The task: Among the records that follow, find each line holding the word "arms" and copy it.

The input:

--------------------

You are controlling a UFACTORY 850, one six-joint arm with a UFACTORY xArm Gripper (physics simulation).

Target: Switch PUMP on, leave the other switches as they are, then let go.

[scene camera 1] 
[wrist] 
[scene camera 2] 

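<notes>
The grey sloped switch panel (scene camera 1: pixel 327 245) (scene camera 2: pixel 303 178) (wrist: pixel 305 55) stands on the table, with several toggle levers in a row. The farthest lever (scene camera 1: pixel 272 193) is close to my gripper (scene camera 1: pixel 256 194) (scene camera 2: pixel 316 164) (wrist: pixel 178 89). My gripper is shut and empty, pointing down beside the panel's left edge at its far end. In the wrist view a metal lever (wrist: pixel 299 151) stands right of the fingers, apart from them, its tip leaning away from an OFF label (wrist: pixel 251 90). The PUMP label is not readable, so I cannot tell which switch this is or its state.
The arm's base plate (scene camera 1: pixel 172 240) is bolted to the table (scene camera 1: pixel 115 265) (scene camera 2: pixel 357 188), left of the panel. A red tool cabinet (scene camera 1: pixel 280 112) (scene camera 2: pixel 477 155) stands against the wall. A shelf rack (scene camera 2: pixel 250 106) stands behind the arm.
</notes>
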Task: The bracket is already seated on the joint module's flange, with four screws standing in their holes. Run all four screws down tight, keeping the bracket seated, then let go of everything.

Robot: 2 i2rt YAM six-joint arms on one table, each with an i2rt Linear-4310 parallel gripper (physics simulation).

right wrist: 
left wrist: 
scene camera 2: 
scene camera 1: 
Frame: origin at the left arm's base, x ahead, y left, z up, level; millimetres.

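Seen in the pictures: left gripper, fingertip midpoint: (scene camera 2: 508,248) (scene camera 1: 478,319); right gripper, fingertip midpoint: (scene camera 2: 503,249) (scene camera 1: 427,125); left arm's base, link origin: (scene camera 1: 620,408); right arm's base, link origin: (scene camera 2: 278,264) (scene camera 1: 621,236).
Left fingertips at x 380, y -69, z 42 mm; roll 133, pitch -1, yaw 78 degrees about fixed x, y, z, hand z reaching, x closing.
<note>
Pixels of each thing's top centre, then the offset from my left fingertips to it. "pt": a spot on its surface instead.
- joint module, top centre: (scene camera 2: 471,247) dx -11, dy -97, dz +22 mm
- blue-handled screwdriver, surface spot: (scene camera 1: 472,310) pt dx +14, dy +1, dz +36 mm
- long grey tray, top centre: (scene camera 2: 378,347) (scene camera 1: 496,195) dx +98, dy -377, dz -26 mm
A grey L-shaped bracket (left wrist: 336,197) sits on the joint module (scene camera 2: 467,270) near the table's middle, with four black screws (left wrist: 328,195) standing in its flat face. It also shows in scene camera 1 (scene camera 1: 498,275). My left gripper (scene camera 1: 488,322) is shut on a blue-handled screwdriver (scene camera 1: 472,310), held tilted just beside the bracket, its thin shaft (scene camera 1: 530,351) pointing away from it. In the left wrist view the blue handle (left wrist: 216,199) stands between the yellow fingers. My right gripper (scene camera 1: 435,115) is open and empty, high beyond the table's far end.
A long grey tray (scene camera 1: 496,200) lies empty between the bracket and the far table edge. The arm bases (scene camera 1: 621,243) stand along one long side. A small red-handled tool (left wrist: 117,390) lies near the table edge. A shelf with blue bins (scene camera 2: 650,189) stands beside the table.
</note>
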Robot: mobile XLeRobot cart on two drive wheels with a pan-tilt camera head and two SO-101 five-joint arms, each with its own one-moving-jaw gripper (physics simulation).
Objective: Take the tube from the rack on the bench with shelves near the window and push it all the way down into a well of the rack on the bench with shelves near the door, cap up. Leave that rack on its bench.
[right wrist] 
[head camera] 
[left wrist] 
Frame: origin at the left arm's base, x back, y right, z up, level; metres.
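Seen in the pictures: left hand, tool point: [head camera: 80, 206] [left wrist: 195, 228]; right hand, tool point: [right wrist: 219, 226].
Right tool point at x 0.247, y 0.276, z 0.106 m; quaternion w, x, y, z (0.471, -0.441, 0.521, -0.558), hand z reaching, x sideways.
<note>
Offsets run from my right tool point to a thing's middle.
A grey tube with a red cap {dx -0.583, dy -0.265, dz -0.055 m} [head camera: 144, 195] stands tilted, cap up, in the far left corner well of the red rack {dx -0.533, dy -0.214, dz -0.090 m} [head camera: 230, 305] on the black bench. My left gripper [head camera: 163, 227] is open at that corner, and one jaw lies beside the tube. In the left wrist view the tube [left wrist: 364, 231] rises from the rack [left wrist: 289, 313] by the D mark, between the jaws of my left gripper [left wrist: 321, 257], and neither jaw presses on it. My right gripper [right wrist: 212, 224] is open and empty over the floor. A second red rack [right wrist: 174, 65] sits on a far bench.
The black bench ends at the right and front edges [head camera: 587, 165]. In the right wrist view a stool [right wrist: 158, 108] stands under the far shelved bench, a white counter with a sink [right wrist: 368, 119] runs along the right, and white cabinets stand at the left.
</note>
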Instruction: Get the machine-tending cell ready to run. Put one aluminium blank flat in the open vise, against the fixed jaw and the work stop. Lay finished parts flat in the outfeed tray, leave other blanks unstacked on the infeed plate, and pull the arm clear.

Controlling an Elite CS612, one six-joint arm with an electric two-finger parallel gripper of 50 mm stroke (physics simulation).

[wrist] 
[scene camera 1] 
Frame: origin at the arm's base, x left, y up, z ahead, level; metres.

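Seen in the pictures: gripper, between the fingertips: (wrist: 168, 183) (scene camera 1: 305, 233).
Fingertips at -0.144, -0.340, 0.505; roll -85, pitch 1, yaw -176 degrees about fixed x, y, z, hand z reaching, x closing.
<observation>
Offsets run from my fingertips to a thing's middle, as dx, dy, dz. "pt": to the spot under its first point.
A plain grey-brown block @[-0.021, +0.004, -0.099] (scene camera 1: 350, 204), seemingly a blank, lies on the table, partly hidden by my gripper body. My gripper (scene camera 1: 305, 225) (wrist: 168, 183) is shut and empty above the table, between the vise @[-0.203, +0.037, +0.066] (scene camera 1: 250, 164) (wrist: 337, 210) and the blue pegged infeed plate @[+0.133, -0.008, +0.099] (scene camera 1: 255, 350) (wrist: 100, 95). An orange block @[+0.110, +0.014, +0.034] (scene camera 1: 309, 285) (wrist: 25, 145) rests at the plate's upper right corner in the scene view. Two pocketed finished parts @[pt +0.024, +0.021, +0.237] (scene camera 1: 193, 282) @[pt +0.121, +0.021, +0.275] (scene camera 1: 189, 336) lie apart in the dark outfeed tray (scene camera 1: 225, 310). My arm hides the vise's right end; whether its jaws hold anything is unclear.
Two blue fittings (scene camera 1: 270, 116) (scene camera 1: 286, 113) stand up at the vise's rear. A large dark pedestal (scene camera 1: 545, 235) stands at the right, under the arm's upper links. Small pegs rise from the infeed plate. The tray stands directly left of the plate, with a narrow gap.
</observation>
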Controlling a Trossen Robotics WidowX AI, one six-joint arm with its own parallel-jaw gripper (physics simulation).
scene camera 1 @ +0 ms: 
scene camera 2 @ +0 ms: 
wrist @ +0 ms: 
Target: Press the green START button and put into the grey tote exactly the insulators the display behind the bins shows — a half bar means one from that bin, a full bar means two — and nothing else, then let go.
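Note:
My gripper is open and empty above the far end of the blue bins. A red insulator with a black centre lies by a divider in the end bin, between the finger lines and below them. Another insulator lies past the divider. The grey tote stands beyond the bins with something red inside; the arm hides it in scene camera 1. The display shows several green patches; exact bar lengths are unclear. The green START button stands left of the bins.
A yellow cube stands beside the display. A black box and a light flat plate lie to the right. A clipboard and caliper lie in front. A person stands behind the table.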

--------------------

Output of the exercise:
Robot: 2 i2rt YAM six-joint arms on one table, each with an i2rt Linear-4310 parallel gripper (physics simulation).
Robot: mobile XLeRobot cart on two drive wheels with a pan-tilt camera head and two SO-101 five-joint arms, each with its own one-moving-jaw gripper (physics simulation).

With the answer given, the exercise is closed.